## TO DO
All of the data below is to be written out again exactly.

%%

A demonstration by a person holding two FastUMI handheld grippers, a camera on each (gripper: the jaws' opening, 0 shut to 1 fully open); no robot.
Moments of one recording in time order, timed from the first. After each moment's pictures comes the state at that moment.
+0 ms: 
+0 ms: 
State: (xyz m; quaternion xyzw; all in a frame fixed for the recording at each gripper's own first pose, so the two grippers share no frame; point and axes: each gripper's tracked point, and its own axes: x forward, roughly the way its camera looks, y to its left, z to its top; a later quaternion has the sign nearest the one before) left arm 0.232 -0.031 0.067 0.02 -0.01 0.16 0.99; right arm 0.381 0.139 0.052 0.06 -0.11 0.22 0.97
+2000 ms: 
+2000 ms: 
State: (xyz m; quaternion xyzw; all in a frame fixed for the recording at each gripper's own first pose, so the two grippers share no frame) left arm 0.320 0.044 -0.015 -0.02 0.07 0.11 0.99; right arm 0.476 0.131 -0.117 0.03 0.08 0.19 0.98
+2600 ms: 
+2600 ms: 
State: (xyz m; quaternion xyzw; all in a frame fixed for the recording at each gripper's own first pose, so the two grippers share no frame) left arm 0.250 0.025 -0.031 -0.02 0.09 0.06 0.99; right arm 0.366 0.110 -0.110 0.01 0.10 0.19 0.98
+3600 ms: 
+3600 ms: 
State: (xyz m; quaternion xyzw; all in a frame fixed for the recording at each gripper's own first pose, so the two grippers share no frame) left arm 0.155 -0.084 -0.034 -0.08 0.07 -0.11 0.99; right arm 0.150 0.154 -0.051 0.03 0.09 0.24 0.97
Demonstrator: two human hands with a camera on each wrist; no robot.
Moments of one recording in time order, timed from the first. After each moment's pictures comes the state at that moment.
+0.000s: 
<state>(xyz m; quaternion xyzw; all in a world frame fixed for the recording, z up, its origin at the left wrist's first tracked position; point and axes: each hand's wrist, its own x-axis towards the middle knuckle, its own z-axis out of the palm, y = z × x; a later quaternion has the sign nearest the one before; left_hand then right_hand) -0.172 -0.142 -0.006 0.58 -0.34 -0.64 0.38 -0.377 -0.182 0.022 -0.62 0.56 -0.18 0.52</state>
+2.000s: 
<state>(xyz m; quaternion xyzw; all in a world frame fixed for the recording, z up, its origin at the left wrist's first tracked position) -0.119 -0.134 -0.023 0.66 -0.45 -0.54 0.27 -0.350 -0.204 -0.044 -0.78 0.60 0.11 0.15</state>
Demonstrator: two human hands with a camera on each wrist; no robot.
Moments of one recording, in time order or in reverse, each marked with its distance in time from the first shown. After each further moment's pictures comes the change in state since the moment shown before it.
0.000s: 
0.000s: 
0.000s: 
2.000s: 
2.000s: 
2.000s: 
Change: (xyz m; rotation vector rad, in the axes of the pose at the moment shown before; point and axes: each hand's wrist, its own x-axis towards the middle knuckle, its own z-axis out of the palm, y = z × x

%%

## EXERCISE RESPONSE
A demonstration by a person holding two FastUMI handheld grippers, a camera on each (gripper: the jaws' opening, 0 shut to 1 fully open); no robot.
Moments of one recording in time order, timed from the first. After each moment's pictures comes the state at that moment.
+0 ms: 
+0 ms: 
State: (xyz m; quaternion xyzw; all in a frame fixed for the recording at each gripper's own first pose, so the two grippers share no frame; point and axes: each gripper's tracked point, and its own axes: x forward, roughly the way its camera looks, y to its left, z to its top; a later quaternion has the sign nearest the one before) left arm 0.232 -0.031 0.067 0.02 -0.01 0.16 0.99; right arm 0.381 0.139 0.052 0.06 -0.11 0.22 0.97
+2000 ms: 
+2000 ms: 
State: (xyz m; quaternion xyzw; all in a frame fixed for the recording at each gripper's own first pose, so the two grippers share no frame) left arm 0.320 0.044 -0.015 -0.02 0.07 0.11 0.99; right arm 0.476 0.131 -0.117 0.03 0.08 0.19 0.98
+2600 ms: 
+2600 ms: 
State: (xyz m; quaternion xyzw; all in a frame fixed for the recording at each gripper's own first pose, so the two grippers share no frame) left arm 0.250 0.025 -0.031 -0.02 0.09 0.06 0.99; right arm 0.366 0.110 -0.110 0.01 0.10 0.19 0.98
+3600 ms: 
+3600 ms: 
State: (xyz m; quaternion xyzw; all in a frame fixed for the recording at each gripper's own first pose, so the two grippers share no frame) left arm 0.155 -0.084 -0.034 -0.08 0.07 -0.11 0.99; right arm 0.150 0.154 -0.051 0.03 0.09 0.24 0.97
Demonstrator: two human hands with a camera on each wrist; no robot.
Moments of one recording in time order, timed from the first. After each moment's pictures comes the state at that moment.
+0.000s: 
<state>(xyz m; quaternion xyzw; all in a world frame fixed for the recording, z up, its origin at the left wrist's first tracked position; point and axes: each hand's wrist, its own x-axis towards the middle knuckle, its own z-axis out of the palm, y = z × x; a later quaternion has the sign nearest the one before; left_hand then right_hand) -0.172 -0.142 -0.006 0.58 -0.34 -0.64 0.38 -0.377 -0.182 0.022 -0.62 0.56 -0.18 0.52</state>
+2.000s: 
<state>(xyz m; quaternion xyzw; all in a world frame fixed for the recording, z up, its origin at the left wrist's first tracked position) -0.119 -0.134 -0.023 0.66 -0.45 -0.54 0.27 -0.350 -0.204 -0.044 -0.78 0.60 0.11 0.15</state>
Demonstrator: two human hands with a camera on each wrist; no robot.
Moments of one recording, in time order or in reverse, each marked with its distance in time from the first shown. After each further moment's pictures comes the change in state since the moment shown before it.
0.000s: 
0.000s: 
0.000s: 
2.000s: 
2.000s: 
2.000s: 
Change: (xyz m; rotation vector rad, in the axes of the pose at the moment shown before; point and axes: each hand's wrist, its own x-axis towards the middle knuckle, its own z-axis out of the palm, y = z × x

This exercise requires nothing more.